Par Pr. Dr-Eng. Ahmed BOUTAMO, PhD.
Conseiller Indépendant du Président français.
Analyste géopolitique et conseiller stratégique.

Un fait strictement vérifiable, sans surenchère, le ministère algérien de la Communication a adressé une mise en demeure au quotidien El Watan après la publication d’un titre relatif au débat parlementaire sur le nouveau Code de la route, en invoquant notamment les articles 68 et 71 de la loi n°23-19 (2 décembre 2023). 

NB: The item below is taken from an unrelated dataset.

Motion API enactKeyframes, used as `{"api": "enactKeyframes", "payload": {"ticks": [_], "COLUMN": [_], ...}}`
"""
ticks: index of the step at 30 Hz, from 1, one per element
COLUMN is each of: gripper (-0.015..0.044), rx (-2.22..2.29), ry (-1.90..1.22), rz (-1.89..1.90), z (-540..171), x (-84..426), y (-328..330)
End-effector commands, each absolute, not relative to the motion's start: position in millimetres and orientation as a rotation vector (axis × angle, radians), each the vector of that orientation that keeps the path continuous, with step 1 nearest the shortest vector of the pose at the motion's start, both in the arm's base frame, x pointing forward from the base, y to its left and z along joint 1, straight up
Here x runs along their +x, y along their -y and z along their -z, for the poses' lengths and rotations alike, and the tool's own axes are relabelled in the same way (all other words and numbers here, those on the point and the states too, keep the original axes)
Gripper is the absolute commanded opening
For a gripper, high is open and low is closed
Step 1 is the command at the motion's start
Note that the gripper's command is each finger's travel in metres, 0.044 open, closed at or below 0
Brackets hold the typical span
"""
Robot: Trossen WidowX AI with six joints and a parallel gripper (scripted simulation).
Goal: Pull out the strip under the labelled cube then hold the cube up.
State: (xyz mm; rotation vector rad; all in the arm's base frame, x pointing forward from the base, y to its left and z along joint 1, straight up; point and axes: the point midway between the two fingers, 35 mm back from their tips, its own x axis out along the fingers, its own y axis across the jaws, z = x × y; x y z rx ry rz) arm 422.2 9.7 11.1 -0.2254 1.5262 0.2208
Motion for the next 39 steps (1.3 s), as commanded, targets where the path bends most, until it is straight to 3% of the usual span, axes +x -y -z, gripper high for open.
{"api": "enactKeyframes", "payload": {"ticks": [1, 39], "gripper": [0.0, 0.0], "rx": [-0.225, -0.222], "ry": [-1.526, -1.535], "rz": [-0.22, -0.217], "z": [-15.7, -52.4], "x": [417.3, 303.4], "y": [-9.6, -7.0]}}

1) Les éléments factuels (vérifiés)
• D’après les sources institutionnelles algériennes, la mise en demeure vise une “information trompeuse/erronée”, et s’appuie sur une notification liée au Conseil de la nation. 
• Sur le fond, le Conseil de la nation a adopté le texte portant Code de la route avec réserve sur le vote de 11 articles, renvoyés à une procédure de concertation (commission paritaire), ce qui établit l’existence d’un différend substantiel sur un bloc de dispositions. 
• El Watan a présenté ces 11 articles comme ayant fait l’objet d’un “non” des sénateurs, formulation qui a cristallisé l’épisode. 

Point clé (sans polémique), l’écart se situe moins dans l’existence du débat que dans la qualification sémantique du processus (réserves/renvoi en commission vs “non” en titre).

2) Lecture géopolitique et diplomatique, la “politique du récit” comme variable de stabilité

Dans l’analyse contemporaine des systèmes politiques, la relation État–médias fonctionne comme un baromètre : elle mesure la capacité d’un appareil institutionnel à absorber la pluralité des formulations sans percevoir la nuance comme un risque. Ici, la réaction administrative illustre une sensibilité élevée à la mise en récit d’un événement parlementaire.

C’est un point important sur le plan géopolitique, dans un environnement régional sous pression (économie, attentes sociales, mobilité, jeunesse), la confiance informationnelle devient un actif stratégique. Quand la gouvernance privilégie l’alignement strict du langage public, elle cherche souvent à préserver la cohérence institutionnelle ; mais elle prend aussi le risque de nourrir, à moyen terme, une demande accrue de clarification et de transparence.

3) Cadre juridique, un instrument de régulation qui structure le rapport de forces

La loi n°23-19 (2 décembre 2023) formalise des mécanismes de régulation et de mise en demeure, avec des conséquences potentielles en cas de non-conformité. 
Ce cadre, comme tout dispositif de régulation, mérite d’être lu sous l’angle de l’équilibre, comment concilier, durablement, l’exigence de fiabilité et la nécessité d’un espace médiatique capable de relater les débats institutionnels avec ses nuances, sans que la formulation devienne elle-même un sujet de tension.

4) Une conclusion volontairement constructive

Sans jugements excessifs ni comparaisons inutiles, cet épisode rappelle une évidence diplomatique : la stabilité se consolide par la robustesse des institutions, mais aussi par la qualité des interfaces entre institutions, société et médias. Dans le Maghreb, l’intérêt collectif est de réduire les frictions, de privilégier les mécanismes de dialogue, et d’éviter que les désaccords de vocabulaire ne se transforment en signaux de crispation.

En tant que Franco-Marocain, attaché aux institutions, à la Monarchie marocaine et à une relation franco-marocaine forte dans l’esprit de responsabilité et de coopération, et en soutien à la ligne de stabilité portée par le Président Emmanuel Macron, je privilégie ici une lecture sobre, faits vérifiés, cadre juridique, implications de gouvernance, sans polémique.